We can however draw such diagrams for short time intervals in which the traveller’s velocity does not change too much.

And by piecing together such diagrams we can get a picture of what the story looks like in terms of the traveler’s coordinates. (I might call this a “spacetime diagram” from the point of view of the traveler but since it results in a bent world line for the inertial observer it is NOT a spacetime diagram in the conventional sense.)

But note that the resulting picture is NOT a “mirror image” of the diagram drawn in terms of the inertial observer’s coordinates!

Now let’s see in more detail how the above diagram comes about.

For concreteness we might consider the case of a traveller which passes by the Earth at a speed of $0.866c=0.866ly/y$ (which gives a gamma factor of 2) and appears to an Earth-based observer to be subject to a constant acceleration back towards the Earth of $1g=9.8m/s^2=1.03ly/y^2$. This brings the traveller back to pass by the Earth again (at the same speed in the opposite direction) after about  2(0.866)/1.03=1.64 years (ie about 20 months) have passed on Earth. Of course, this scenario of constant acceleration relative to the Earth would, if extended in time, lead to impossible situation of exceeding light speed. So although it might be possible to maintain such a constant Earth-relative acceleration for the duration of the trip it would be more realistic to consider the case of constant acceleration as perceived by the traveler. We’ll look at both cases case for now (and probably just go with whichever turns out to be easier to analyse).

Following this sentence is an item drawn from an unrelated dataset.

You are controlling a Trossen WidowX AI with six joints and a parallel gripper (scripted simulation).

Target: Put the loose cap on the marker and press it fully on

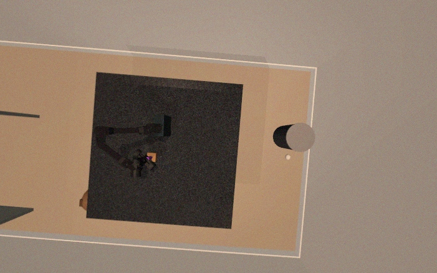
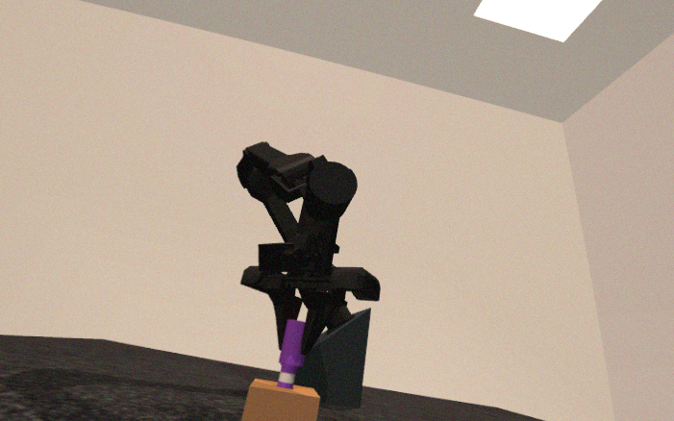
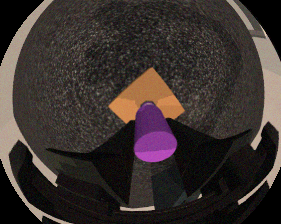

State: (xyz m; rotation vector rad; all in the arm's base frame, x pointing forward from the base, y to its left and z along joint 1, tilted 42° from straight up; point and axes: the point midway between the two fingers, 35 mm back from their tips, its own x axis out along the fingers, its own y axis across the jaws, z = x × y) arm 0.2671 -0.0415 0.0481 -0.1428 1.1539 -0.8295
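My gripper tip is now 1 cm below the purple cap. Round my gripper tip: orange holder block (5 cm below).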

In order to plot the two diagrams above, we’ll consider the situation as seen at several times according to the clock of the observer whose coordinates are being used.

For the Earth-based observer’s view of the situation with constant Earth-based acceleration this is easy as the path of the traveler is defined in terms of Earth-based coordinates. At time t years on the Earth clock the traveler is at a distance, in light years, of $x=0.866t-1/2(1.03)t^2$ – which gives the usual simple parabolic plot.

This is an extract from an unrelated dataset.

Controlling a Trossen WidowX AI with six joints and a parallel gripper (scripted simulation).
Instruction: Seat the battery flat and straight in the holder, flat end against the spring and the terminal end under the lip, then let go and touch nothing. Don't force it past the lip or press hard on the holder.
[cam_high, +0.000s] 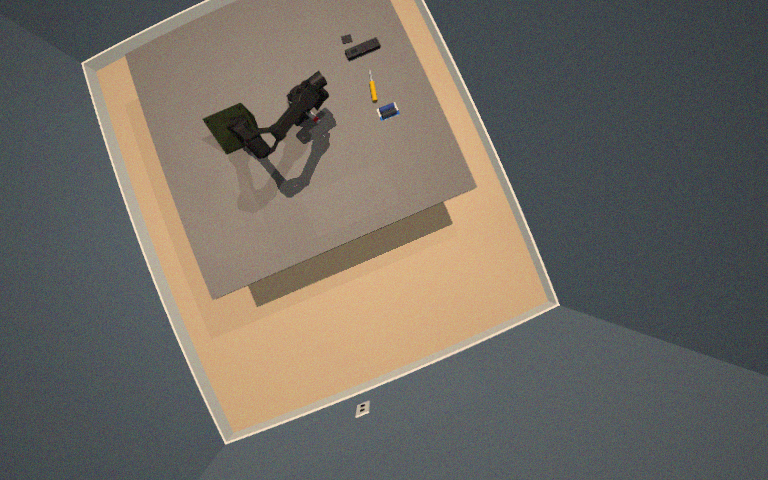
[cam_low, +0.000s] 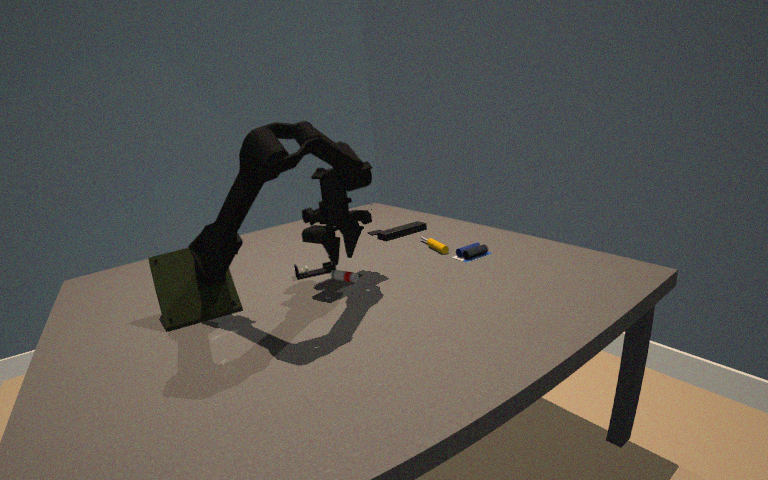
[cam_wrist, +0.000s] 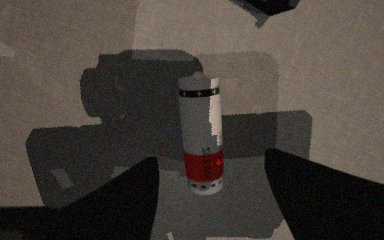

But to figure out how the Earth’s position $x'$ in traveller-coordinates depends on the traveller’s time $t'$ is a more interesting exercise.

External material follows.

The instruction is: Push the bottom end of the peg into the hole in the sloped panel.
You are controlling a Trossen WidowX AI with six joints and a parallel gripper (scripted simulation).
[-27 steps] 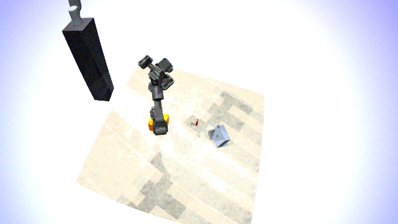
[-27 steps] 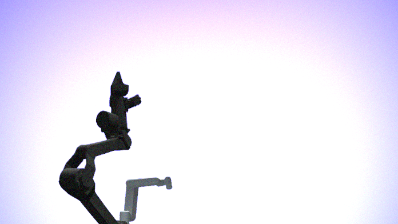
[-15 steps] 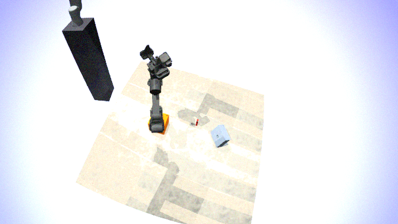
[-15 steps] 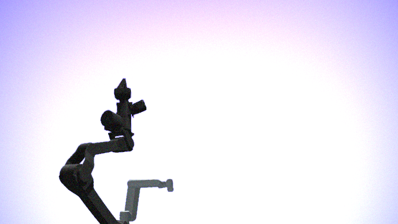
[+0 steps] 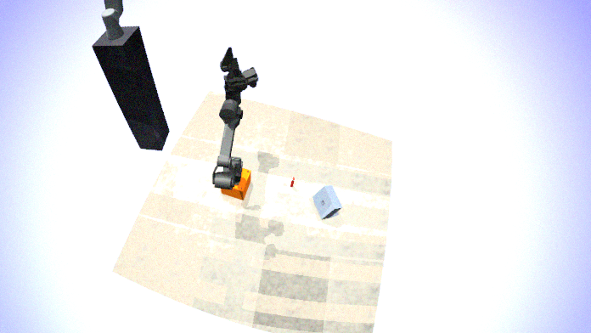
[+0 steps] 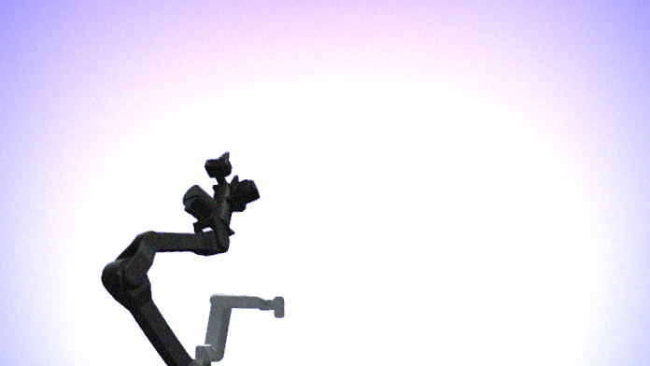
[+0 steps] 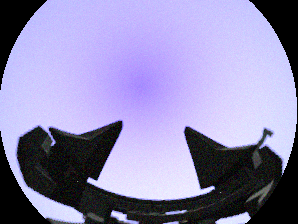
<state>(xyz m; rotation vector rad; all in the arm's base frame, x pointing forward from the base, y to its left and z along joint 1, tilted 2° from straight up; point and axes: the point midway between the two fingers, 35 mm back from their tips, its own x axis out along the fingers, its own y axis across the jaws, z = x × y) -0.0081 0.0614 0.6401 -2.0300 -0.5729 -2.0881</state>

First we note that because of the changing velocity we can’t just apply a single Lorentz transformation. For example at the event whose Earth-based coordinates are $(t,x(t))$, the traveller’s clock appears to the Earth-based observer to be advancing at the rate $1/\gamma=\sqrt{1-v(t)^2}$ where $v(t)=0.866-1.03t$ is the velocity as seen from the Earth at time $t$. So to find the time showing on the traveller’s clock we just have to integrate to get \begin{align}t’&=\int_0^t \sqrt{1-(0.866-1.03\tau)^2}d\tau\\&=-1/1.03 (1/2)(\arcsin(0.866-1.03\tau)\\&+(0.866-1.03\tau)\sqrt{1-(0.866-1.03\tau)^2})|_0^t\end{align}…….

On the other hand, if we are given the acceleration as felt by the spaceship then we can analyse the spaceship’s view as follows:

At a time $t_s$ in the spaceship’s coordinates, if the Earth appears to be at a position relative to the spaceship given by $x_{se}(t_s)$ with its clock showing a time of $t_e(t_s)$ then $\frac{dx_{se}(t_s)}{dt_s}=v_s(t_s)$, and if the spaceship is unaccelerated then at a time $\Delta t_s$ after $t_{s,0}$ the Earth’s new position will be at $x_{se}(t_{s,0})+v_s(t_{s,0})\Delta t_s$, but if the spaceship is feeling an acceleration of $a(t_s)$ the new inertial tangent worldline will be given by $x_s=a(t_{s,0})\Delta t_s(t_s-(t_{s,0}+\Delta t_s))$ and the corresponding simultaneity space will be given by $t_s=t_{s,0}+\Delta t_s+(a(t_{s,0})\Delta t_s)x_s$ so $t_s – t_{s,0}= \Delta t_s+(a(t_{s,0})\Delta t_s)x_s$

which intersects the Earth’s worldline (given by $x_s=x_s(t_{s,0})+v_s(t_{s,0})(t_s – t_{s,0})$ ) at $x_s=x_s(t_{s,0})+v_s(t_{s,0})( \Delta t_s+(a(t_{s,0})\Delta t_s)x_s)$ so $x_s – v_s(t_{s,0})(a(t_{s,0})\Delta t_s)x_s =x_s(t_{s,0})+v_s(t_{s,0})( \Delta t_s)$

so $x_s=\frac{x_s(t_{s,0})+v_s(t_{s,0}) \Delta t_s}{1-v_s(t_{s,0})a(t_{s,0})\Delta t_s}$ , $t_s=\frac{a(t_{s,0})x_s(t_{s,0})}{1-v_s(t_{s,0})a(t_{s,0})\Delta t_s}$.